A frame­work for think­ing about wireheading

[Epistemic status: Writ­ing down in words some­thing that isn’t very com­plic­ated, but is still good to have writ­ten down.]

A great deal of ink has been spilled over the pos­sib­il­ity of a suf­fi­ciently in­tel­li­gent AI no­ti­cing that whatever it has been pos­it­ively re­in­forced for seems to be *very* strongly cor­rel­ated with the float­ing point value stored in its memory la­belled “util­ity func­tion”, and so through some un­au­thor­ized mech­an­ism edit­ing this value and de­fend­ing it from be­ing ed­ited back in some man­ner hos­tile to hu­mans. I’ll reason here by ana­logy with hu­mans, while agree­ing that they might not be the best ex­ample.
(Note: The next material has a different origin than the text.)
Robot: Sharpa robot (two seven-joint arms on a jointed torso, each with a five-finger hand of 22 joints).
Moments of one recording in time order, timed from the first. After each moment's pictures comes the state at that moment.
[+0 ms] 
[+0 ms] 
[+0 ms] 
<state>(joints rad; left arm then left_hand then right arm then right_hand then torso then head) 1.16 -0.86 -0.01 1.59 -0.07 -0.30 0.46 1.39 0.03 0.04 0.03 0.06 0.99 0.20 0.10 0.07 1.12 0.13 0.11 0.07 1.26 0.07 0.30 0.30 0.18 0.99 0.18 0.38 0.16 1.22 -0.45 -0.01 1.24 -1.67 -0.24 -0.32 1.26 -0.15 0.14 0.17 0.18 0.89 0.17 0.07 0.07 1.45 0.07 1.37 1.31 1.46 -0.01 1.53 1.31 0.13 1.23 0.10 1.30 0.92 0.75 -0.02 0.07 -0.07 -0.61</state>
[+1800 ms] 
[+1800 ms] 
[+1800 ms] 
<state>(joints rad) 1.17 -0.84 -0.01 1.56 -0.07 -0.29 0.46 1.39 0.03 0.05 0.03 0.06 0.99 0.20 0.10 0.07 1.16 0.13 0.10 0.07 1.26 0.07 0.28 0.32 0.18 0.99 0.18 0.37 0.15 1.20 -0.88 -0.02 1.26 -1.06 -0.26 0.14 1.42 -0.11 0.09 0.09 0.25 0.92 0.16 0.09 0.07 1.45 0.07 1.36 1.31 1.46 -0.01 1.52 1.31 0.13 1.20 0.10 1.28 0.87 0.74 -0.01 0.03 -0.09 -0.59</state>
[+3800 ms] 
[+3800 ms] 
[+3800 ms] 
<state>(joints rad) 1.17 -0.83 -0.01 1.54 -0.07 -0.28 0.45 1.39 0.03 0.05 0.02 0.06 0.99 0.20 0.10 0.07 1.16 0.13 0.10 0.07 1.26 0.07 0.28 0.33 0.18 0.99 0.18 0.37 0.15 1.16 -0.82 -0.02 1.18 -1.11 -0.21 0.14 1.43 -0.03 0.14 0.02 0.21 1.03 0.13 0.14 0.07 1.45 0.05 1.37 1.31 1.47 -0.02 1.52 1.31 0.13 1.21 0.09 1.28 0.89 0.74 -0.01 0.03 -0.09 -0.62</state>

“Head­wires” are (given a little thought) not dif­fi­cult to ob­tain for hu­mans—heroin is freely avail­able on the black mar­ket, and most hu­mans know that, when de­livered into the blood­stream, it gen­er­ates “re­ward sig­nal”. Yet most have no de­sire to try it. Why is this?
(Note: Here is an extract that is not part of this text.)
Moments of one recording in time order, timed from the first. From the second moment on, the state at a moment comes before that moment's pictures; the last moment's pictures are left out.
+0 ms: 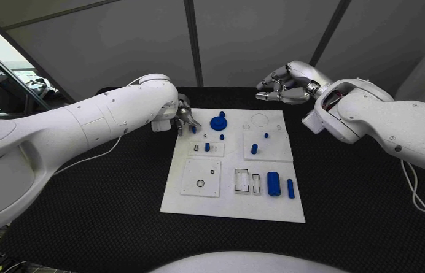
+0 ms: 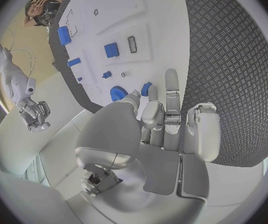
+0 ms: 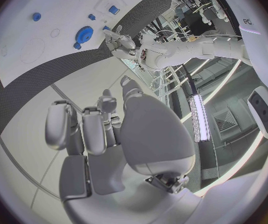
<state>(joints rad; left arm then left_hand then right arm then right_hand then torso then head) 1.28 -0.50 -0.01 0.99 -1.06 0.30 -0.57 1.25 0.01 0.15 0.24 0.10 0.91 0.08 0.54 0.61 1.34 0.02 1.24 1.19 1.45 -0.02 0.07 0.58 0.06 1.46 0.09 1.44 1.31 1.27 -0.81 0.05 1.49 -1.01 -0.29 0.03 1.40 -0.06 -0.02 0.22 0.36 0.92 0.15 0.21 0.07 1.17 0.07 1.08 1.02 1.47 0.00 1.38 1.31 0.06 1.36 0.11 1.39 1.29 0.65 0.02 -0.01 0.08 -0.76</state>
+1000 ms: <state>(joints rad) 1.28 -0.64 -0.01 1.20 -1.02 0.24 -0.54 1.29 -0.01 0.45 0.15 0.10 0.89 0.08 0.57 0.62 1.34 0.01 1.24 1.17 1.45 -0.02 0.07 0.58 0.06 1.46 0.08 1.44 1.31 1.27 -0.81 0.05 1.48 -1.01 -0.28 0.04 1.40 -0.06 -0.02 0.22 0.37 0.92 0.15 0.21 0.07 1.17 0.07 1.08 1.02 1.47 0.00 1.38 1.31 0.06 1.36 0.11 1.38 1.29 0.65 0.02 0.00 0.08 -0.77</state>
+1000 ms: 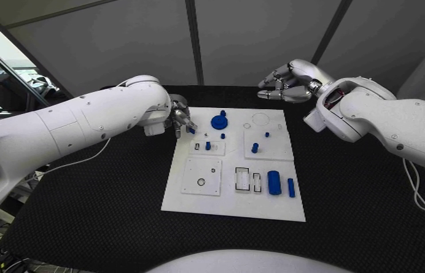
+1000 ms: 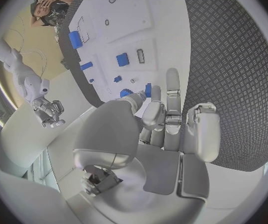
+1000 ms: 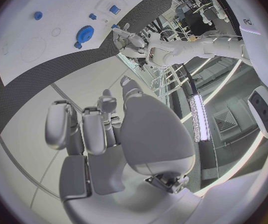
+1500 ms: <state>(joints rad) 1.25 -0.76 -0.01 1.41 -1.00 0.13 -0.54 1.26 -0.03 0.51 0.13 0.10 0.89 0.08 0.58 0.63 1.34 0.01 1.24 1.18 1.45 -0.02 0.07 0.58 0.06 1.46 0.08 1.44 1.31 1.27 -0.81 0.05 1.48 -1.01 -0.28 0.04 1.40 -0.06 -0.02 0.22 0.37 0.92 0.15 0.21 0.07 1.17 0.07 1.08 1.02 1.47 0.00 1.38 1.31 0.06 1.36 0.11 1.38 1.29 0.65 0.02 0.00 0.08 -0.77</state>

Ask­ing any hu­man, they will an­swer some­thing along the lines of ”be­com­ing ad­dicted to heroin will not help me achieve my goals” ( or some proxy for this: spend­ing all your money and be­com­ing home­less is not very help­ful in achiev­ing one’s goals for most val­ues of “goals”.) Whatever the ef­fects of heroin, the ac­tual pain and pleas­ure that the hu­man brains have ex­per­i­enced has led us to be­come op­tim­izers of very dif­fer­ent things, which a state of such poverty is not help­ful for.

Reason­ing ana­log­ously to AI, we would hope that, to avoid this, a su­per­hu­man AI trained by some kind of re­in­force­ment learn­ing has the fol­low­ing prop­er­ties:

  1. While be­ing trained on “hu­man val­ues” (good luck with that!) the AI must not be al­lowed to hack its own util­ity func­tion.

  2. Whatever local op­tima the train­ing pro­cess that gen­er­ated the AI ends up in (per­haps re­in­force­ment learn­ing of some kind) as­signs some prob­ab­il­ity to the AI op­tim­ising what we care about.

  3. (most im­port­antly) The AI real­izes that try­ing wire­head­ing will lead it to be­come an AI which prefers wire­head­ing over aim it cur­rently has, which would be det­ri­mental to this aim.

I think this is an im­port­ant enough is­sue that some em­pir­ical test­ing might be needed to shed some light. Item (3) seems to be the most dif­fi­cult to im­ple­ment; we in the real world have the be­ne­fit of ob­serving the ef­fects of hard drugs on their un­for­tu­nate vic­tims and avoid­ing them ourselves, so a multi-agent en­vir­on­ment in which our AI real­izes it is in the same situ­ation as other agents looks like a first out­line of a way for­ward here.